**ACTIVITY**: The result should be the lines from the one holding "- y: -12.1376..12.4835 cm" to the final line of the records, retyped exactly.

**Stored entries**:
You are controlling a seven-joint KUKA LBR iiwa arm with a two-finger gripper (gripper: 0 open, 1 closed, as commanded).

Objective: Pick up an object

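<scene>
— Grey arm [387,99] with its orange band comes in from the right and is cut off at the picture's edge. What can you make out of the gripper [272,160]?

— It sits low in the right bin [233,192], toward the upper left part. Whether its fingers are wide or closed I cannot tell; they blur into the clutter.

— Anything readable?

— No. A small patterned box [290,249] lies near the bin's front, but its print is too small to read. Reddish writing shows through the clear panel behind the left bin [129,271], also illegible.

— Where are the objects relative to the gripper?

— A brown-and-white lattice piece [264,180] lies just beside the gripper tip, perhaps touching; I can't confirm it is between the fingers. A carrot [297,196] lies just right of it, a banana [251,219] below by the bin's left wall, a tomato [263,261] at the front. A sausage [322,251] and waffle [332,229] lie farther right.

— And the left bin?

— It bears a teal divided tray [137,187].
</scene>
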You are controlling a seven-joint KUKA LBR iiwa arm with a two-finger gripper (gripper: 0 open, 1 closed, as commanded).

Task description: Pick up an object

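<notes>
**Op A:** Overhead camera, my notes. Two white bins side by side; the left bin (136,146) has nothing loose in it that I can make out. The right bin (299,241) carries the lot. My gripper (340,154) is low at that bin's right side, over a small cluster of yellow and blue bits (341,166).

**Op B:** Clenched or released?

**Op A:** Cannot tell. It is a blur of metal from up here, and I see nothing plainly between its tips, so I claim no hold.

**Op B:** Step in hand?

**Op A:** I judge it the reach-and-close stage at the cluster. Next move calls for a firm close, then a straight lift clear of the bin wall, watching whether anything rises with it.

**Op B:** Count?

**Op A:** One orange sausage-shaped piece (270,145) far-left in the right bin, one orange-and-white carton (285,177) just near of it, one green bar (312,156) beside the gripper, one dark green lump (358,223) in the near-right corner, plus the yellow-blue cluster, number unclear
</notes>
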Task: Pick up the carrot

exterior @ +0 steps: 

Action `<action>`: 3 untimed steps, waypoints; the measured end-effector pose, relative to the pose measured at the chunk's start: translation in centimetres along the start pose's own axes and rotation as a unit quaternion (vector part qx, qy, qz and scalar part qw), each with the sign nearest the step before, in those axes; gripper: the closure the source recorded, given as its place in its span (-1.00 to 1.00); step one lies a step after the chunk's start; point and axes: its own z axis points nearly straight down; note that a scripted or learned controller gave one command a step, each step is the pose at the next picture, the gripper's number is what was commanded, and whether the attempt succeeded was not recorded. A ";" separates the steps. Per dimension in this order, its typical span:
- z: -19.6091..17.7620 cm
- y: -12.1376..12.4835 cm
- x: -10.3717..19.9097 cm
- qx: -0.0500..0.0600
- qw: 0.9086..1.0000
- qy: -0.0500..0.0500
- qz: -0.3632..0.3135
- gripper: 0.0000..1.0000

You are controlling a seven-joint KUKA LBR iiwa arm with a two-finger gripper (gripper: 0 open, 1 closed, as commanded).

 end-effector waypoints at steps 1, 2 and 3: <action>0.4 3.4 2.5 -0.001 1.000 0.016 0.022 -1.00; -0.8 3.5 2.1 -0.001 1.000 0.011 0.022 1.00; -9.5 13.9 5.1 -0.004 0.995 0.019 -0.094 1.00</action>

**ANSWER AREA**:
- y: -12.1376..12.4835 cm
- x: -10.3717..19.9097 cm
- qx: -0.0500..0.0600
- qw: 0.9086..1.0000
- qy: -0.0500..0.0500
- qz: -0.3632..0.3135
- gripper: 0.0000..1.0000

You are controlling a seven-joint KUKA LBR iiwa arm with a two-finger gripper (gripper: 0 open, 1 closed, as commanded).

 end-effector waypoints at steps 1, 2 and 3: <action>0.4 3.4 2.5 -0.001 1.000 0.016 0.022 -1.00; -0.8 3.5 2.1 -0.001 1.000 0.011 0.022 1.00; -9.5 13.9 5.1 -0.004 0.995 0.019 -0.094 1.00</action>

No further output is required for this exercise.